> [Work item] Only those lines in the data below from the line containing "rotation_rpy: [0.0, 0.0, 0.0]" through the line containing "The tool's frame", both included, should be restated word for word.
━━━━━━
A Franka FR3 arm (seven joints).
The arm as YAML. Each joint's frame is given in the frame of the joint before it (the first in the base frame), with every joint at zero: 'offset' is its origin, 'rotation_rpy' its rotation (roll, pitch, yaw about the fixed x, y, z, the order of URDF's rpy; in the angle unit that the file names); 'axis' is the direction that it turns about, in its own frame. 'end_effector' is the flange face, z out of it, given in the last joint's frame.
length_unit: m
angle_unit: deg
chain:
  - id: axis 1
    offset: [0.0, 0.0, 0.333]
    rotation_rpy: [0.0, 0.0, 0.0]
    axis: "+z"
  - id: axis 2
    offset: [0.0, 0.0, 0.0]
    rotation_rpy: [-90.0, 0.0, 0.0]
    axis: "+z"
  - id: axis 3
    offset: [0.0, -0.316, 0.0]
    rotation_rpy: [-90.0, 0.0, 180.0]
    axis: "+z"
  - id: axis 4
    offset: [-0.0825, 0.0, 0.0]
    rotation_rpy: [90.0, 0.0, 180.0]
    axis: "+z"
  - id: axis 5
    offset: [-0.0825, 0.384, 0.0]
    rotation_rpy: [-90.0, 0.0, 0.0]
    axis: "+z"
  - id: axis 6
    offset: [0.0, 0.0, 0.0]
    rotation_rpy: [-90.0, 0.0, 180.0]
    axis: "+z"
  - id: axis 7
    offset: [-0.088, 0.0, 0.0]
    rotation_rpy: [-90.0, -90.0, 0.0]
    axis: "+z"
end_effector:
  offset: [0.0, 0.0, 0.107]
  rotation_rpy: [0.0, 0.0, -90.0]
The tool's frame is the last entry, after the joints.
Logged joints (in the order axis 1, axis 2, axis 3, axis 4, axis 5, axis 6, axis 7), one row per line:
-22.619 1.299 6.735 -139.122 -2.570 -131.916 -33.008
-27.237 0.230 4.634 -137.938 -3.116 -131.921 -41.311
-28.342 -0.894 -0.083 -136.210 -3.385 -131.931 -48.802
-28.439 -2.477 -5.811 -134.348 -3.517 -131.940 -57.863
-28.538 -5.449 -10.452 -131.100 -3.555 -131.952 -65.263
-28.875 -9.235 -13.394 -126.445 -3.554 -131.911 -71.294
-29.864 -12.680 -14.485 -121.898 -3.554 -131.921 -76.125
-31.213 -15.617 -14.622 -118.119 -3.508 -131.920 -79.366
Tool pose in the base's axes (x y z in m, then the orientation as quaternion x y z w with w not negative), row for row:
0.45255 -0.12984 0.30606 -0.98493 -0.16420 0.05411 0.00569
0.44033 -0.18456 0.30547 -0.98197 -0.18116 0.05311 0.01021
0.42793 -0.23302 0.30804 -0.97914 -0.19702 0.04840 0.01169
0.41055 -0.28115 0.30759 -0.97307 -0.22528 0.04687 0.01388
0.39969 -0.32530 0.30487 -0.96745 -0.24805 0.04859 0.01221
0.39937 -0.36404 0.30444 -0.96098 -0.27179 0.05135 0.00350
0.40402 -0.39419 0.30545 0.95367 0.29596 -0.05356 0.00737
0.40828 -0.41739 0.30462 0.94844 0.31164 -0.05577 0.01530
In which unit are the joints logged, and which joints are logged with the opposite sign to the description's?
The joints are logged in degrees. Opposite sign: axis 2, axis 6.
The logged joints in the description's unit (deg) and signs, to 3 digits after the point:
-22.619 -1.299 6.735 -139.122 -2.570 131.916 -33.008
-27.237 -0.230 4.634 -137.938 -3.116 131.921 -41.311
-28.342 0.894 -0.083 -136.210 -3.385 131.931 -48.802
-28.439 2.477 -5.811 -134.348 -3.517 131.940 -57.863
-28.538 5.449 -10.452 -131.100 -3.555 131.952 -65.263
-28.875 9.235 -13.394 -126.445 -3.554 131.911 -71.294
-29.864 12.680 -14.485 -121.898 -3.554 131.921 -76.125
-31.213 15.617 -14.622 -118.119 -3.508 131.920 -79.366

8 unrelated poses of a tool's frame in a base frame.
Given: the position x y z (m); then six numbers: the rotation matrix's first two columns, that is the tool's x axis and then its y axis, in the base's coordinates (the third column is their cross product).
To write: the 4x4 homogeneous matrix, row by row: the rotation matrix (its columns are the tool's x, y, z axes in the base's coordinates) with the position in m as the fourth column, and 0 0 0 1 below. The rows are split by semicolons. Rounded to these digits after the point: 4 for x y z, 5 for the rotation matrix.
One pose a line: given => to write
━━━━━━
> [Task output]
    rotation_rpy: [0.0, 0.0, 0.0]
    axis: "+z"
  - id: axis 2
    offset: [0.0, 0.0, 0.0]
    rotation_rpy: [-90.0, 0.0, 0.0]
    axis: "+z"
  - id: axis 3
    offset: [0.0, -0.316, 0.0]
    rotation_rpy: [-90.0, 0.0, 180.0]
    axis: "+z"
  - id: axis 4
    offset: [-0.0825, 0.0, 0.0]
    rotation_rpy: [90.0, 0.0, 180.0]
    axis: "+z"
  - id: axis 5
    offset: [-0.0825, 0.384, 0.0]
    rotation_rpy: [-90.0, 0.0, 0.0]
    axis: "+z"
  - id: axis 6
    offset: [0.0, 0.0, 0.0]
    rotation_rpy: [-90.0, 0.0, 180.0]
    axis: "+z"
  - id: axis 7
    offset: [-0.088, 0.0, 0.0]
    rotation_rpy: [-90.0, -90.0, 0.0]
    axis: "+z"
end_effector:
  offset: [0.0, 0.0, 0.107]
  rotation_rpy: [0.0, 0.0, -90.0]
The tool's frame is the last entry, after the joints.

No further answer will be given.